- [About this task]:
Once the images are set aside, print the remaining lines below exactly.

- [Recorded information]:
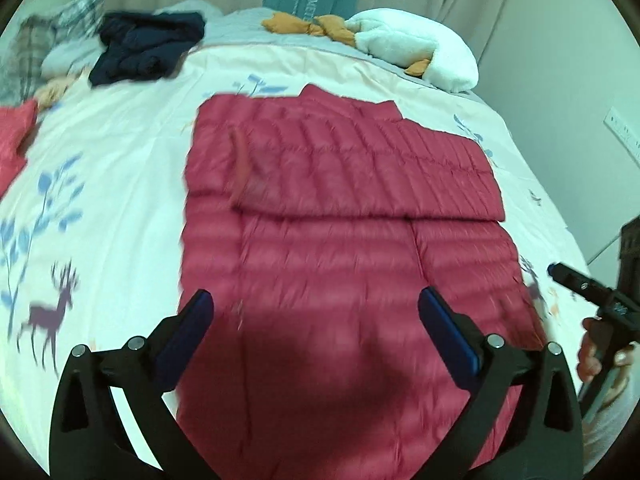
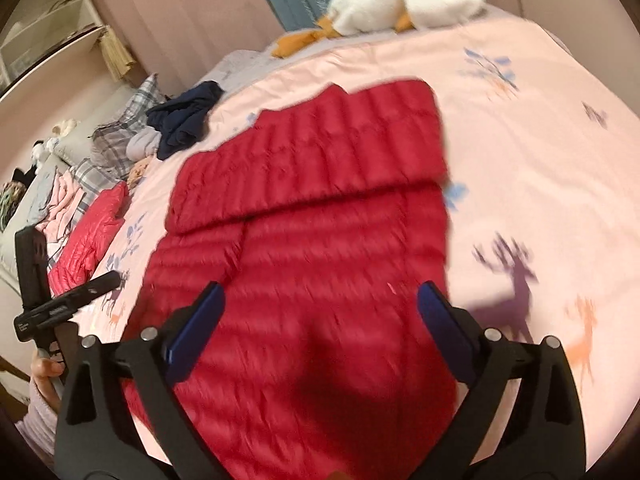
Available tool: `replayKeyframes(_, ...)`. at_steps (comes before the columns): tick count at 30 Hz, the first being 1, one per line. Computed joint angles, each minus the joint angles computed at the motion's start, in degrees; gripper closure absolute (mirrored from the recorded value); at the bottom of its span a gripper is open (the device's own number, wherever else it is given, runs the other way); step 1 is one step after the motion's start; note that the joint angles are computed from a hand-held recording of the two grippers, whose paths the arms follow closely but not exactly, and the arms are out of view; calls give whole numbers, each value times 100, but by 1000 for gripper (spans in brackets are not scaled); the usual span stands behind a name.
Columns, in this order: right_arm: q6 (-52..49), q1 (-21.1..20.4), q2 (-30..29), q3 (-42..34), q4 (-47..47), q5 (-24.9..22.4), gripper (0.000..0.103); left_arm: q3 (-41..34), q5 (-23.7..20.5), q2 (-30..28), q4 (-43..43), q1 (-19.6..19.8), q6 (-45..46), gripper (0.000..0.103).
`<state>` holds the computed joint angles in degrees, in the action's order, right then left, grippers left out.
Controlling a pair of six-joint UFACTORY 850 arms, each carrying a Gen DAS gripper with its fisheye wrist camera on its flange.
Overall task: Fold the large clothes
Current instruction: 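Open both tools and move them toward the jacket hem, then grasp the jacket hem with the left tool while the right tool grasps it too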
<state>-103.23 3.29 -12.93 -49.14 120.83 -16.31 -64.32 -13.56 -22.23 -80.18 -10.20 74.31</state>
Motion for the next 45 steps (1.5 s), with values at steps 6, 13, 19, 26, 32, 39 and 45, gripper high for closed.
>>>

- [Answer for this exercise]:
Available tool: `replayKeyframes(_, ...)`. at_steps (comes before the columns): tick count at 30 Hz, the first being 1, one per line. Computed joint angles, each minus the joint angles computed at the motion's start, in degrees; gripper closure absolute (mirrored from the recorded value); at the bottom of its span a gripper is open (the device's own number, wherever else it is given, runs the other way); step 1 is one step after the motion's start; note that the joint angles are computed from a hand-held recording of the two grippers, whose paths the arms follow closely but not exactly, and the arms are out of view; calls give whole numbers, each value times 100, but by 1000 for gripper (spans in brackets are not scaled); the usual span stands behind a name.
Columns, in this order: right_arm: q6 (-52..49), q1 (-21.1..20.4), q2 (-30..29), q3 (-42..34), q4 (-47..47), q5 (-24.9..22.4), gripper (0.000..0.103); left_arm: q3 (-41..34), q5 (-23.7..20.5), q2 (-30..28), q4 (-43..43), q1 (-19.6..19.8), q6 (-45..46), gripper (0.000..0.103).
`<state>` holds the computed joint angles in degrees, in the action's order, right then left, grippers left out.
Controlling a pair of six-joint UFACTORY 850 arms, each carrying a Gen DAS gripper with its fisheye wrist camera on its flange.
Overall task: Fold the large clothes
Current instruction: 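Open both tools and move them toward the jacket hem, then grasp the jacket hem with the left tool while the right tool grasps it too
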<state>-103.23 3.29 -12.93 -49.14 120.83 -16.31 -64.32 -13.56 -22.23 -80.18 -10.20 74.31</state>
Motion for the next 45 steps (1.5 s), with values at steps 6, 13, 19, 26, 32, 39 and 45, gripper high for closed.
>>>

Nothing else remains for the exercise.